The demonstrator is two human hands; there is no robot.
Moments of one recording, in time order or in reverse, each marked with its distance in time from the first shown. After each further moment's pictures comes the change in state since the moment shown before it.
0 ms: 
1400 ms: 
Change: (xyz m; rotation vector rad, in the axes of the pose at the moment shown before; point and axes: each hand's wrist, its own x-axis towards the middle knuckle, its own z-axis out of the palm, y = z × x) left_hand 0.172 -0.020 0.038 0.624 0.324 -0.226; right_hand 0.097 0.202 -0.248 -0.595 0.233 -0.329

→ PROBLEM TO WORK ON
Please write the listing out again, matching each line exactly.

→ ANSWER
The demonstrator is two human hands; there is no robot.
Moments of one recording, in time order or in reverse, each marked with its distance in time from the first shown. After each further moment's pictures comes the change in state since the moment shown before it.
0 ms: 
1400 ms: 
Change: (xyz m; rotation vector rad, in the axes of the pose at the moment shown before; point and axes: each hand's wrist, its own x-axis towards the middle knuckle, its own z-axis out of the palm, y = z × x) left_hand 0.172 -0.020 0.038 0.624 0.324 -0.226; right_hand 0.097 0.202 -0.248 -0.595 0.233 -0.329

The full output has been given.